> PROBLEM: Please repeat all of the listing exactly.

____________________

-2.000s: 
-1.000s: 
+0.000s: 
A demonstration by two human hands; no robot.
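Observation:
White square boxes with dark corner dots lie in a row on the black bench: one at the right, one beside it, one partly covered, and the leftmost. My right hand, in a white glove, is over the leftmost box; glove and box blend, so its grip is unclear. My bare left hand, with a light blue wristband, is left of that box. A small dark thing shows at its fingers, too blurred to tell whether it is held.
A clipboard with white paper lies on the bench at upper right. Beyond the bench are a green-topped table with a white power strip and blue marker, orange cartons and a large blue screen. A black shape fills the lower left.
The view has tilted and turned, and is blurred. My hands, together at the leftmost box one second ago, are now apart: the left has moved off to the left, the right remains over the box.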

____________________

> TASK OUTPUT:
-2.000s: 
-1.000s: 
+0.000s: 
A demonstration by two human hands; no robot.
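Observation:
White square boxes with dark corner dots lie in a row on the black bench: one at the right, one beside it, one partly covered, and the leftmost. My right hand, in a white glove, is over the leftmost box; glove and box blend, so its grip is unclear. My bare left hand, with a light blue wristband, is left of that box. A small dark thing shows at its fingers, too blurred to tell whether it is held.
A clipboard with white paper lies on the bench at upper right. Beyond the bench are a green-topped table with a white power strip and blue marker, orange cartons and a large blue screen. A black shape fills the lower left.
The view has tilted and turned, and is blurred. My hands, together at the leftmost box one second ago, are now apart: the left has moved off to the left, the right remains over the box.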

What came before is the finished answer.